Norwegian Writer Upset About EVs Not Being Sufficiently Tested Before Being Sold
He’s not happy about paying to test vehicles that should have been fully tested before they reached the market.
The Silicon Valley motto “move fast and break things” may be great for software or even smartphones, but it is not going well when it relates to cars. Jarle Kvalheim, from Tek.no, wrote that he is fed up with electric cars being delivered to customers without being fully tested. That implies customers are paying to test products that should be mature enough to be put for sale, and he mentions multiple examples of that.
If Tesla came to your mind, it is the company with more examples of issues that should have been solved with enough testing, but it is far from being the only company on his list. He starts with the Volkswagen ID.3 that he bought and had multiple issues related to software.
We have already mentioned them and even the reasons Volkswagen had to sell the ID.3 before it should: reducing the fine it would get for not complying with 2020 carbon emission targets. A software update would have solved most of the issues, but some still wait for a solution.
Regarding the Tesla vehicles, Kvalheim names two issues with them. The first would be a problem with the Model 3 and its heat pump, which would not be working properly, making drivers face an icy cabin.
The second refers to the Model S and Model X MCU issue. When he wrote his article back on January 22, Tesla had still not made the recall in the US or China. So far, it is yet to announce it in Europe.
Kvalheim also mentions the Polestar 2 problems, the Kona Electric fire recall and 12V battery issues, the charging faults on the Audi e-tron, a software glitch that made MG cars have a range of 44 kilometers, and finally the Jaguar I-PACE, which would have rear doors that allowed sand and dust to enter the cabin.
The Norwegian writer names these issues as an example that things need to improve in the electric car world. He is concerned that authorities are not doing a good job at making sure these cars will be safe enough to be sold, but not only that.
As some companies sold the cars without offering a test drive, Kvalheim argues that people just took some stuff for granted just to find out the cars did not offer them, such as rear speakers on the ID.3. His car probably came without them, and he is not the only one to complain about that, according to his text.
Kvalheim is also worried about updates. Pointed out as one of the best benefits Tesla offers to its customers – for allegedly improving the cars over time – he is afraid that these updates can make them worse, just like some smartphone updates already have. When Tesla capped the Model S’ battery packs voltage, it was sued by owners unhappy to get less range than they did before the updates.
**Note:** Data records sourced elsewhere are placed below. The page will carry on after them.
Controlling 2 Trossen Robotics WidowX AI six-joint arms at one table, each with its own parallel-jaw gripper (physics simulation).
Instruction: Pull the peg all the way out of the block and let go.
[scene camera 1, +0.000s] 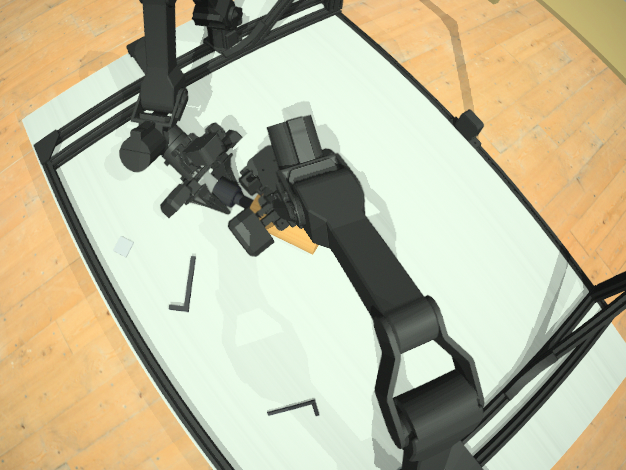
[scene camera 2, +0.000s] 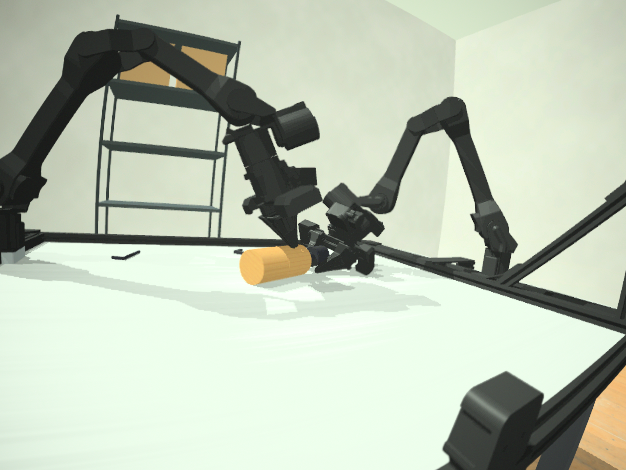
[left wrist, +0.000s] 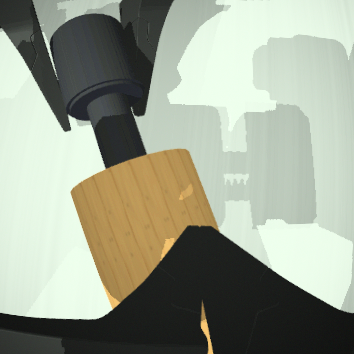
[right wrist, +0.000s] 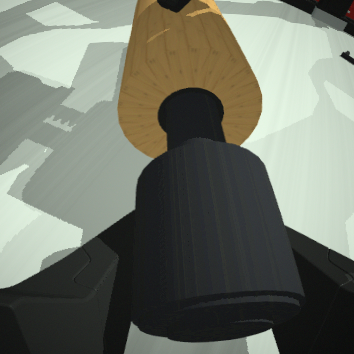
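My right gripper (scene camera 1: 236, 205) is gripping a dark peg (scene camera 1: 228, 193). My left gripper is in scene camera 2 (scene camera 2: 294, 247), in scene camera 1 (scene camera 1: 276, 201) and in the left wrist view (left wrist: 197, 237). You'd see the dark peg in the left wrist view too (left wrist: 98, 78), and in the right wrist view (right wrist: 211, 259). There's a wooden cylinder block as well, in scene camera 2 (scene camera 2: 261, 265) and scene camera 1 (scene camera 1: 298, 237), and the wooden cylinder block is also in the left wrist view (left wrist: 131, 213) and the right wrist view (right wrist: 167, 55).
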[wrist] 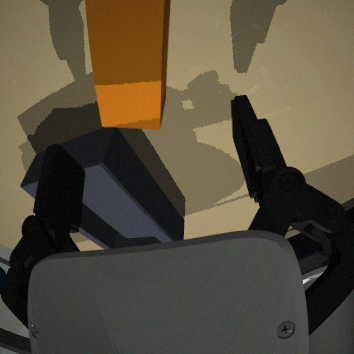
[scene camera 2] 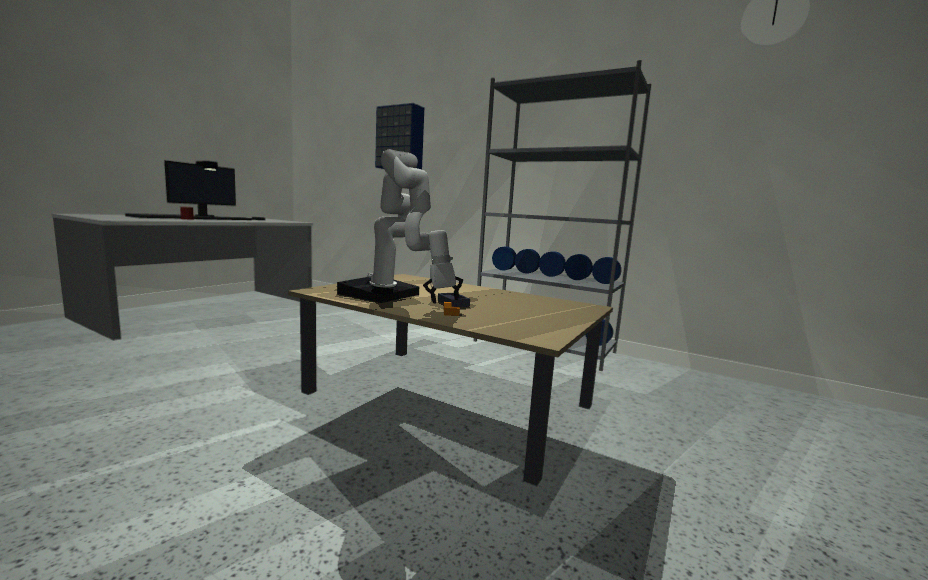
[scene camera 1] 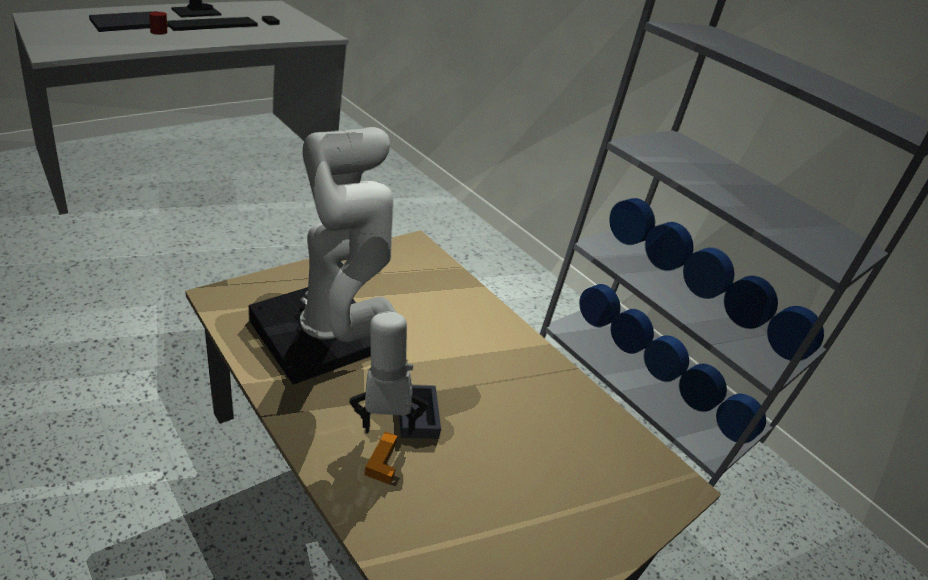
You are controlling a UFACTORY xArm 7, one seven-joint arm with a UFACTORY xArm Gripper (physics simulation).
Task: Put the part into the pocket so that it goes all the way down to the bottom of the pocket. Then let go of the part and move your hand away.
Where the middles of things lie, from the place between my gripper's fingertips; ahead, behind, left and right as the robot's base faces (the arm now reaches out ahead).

It is not clear if legacy companies will keep the “move fast and break things” strategy in 2021. Their excuse to do so in 2020 was the carbon emission fines. Regarding Tesla, it does not seem to plan to stop it, as the LFP Model 3 proves. Or Autopilot and FSD being under beta testing, for that matter.
What we know for sure is that regular customers are not happy about that strategy. In the long run, that can harm EV adoption: if people feel they will have more issues with electric cars than they do with combustion-engine vehicles, they may resist the shift, even if that is not Kvalheim’s case. He is pretty happy with the way EVs drive, but he only knows about it after taking the first step. That’s precisely what the Silicon Valley motto can prevent.